I love this cast, full of actors we’ve seen pull off these kind of satirical dramas brilliantly with their impeccable comic timing. Who said a film about mourning cannot be funny? In Ramprasad Ki Tehrvi, it was the absolutely relatable characters, from quirky relatives to annoying guests, that managed to bring lightness to such an emotional subject, and I am ready to see this ensemble do it too!
Also Read: Ramprasad Ki Tehrvi Review: Seema Pahwa’s Directorial Debut Is A Perfect Film About Our Imperfect Families
4. Who is here for farting grannies ending a good trailer ? I am!

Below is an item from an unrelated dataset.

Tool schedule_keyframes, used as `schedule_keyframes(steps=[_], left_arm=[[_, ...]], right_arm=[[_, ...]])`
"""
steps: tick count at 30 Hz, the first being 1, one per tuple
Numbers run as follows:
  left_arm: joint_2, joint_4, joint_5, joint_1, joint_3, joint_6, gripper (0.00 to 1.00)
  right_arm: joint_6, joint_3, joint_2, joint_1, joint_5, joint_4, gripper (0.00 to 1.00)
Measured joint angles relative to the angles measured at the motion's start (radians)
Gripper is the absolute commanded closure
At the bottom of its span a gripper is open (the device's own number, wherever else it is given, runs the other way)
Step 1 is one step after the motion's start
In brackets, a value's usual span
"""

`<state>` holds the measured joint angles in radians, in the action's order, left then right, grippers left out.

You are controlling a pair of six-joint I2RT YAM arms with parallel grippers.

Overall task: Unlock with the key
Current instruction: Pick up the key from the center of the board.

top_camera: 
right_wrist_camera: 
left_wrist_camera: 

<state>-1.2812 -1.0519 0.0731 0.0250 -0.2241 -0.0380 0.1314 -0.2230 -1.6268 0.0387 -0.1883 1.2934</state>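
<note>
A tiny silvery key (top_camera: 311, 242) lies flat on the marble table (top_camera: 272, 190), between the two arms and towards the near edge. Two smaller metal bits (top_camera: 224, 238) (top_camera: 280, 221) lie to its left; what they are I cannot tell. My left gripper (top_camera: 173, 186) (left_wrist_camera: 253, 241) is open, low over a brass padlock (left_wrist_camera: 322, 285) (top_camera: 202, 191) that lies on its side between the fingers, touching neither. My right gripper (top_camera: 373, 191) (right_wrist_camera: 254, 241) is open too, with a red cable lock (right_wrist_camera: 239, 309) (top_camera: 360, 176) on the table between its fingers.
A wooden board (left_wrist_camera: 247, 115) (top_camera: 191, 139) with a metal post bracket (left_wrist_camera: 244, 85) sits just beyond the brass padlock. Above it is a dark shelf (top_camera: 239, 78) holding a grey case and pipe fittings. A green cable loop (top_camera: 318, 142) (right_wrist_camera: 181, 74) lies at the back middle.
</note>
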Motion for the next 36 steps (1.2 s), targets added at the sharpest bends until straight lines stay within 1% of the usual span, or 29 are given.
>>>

Farting Dadi FTW! You don’t just lighten the mood with your acting or dialogues. Sometimes all it takes is a well-written fart in the script and you can consider the pressure released! I usually have this complaint about Bollywood trailers just going all out and revealing every detail about the plot, thus making you lose interest in the film itself.
But I thought Pagglait got its trailer bang on, piquing my curiosity and excitement, not revealing anything more than necessary, and ending with a bang. Quite literally!
5. Also here for dialogues like “Jab ladki log ko akkal aati hai na, toh sab unhe pagglait hi kehte hain.”
I mean, the FEELS! Ever since my a-woke-ning, I’ve been at constant loggerheads with my family, and most of our fights end with them thinking I’ve lost my mind because ‘modern feminist notions’ have corrupted it. So I totally relate to Sanya Malhotra’s concluding dialogue that women have their awakening from the deep slumber that society has forced them into for eons, they’re deemed heretics.
‘Heretic’ may have been a word to label men of science and philosophy and women deemed witches who dared to defy religious dogma. But the word ‘heretic’ comes from the Greek ‘hairetikos’ which means ‘able to choose’. And what’s more scarier for the society than a woman who can ‘choose’ for herself?
Pagglait will release on Netflix on March 26, 2021.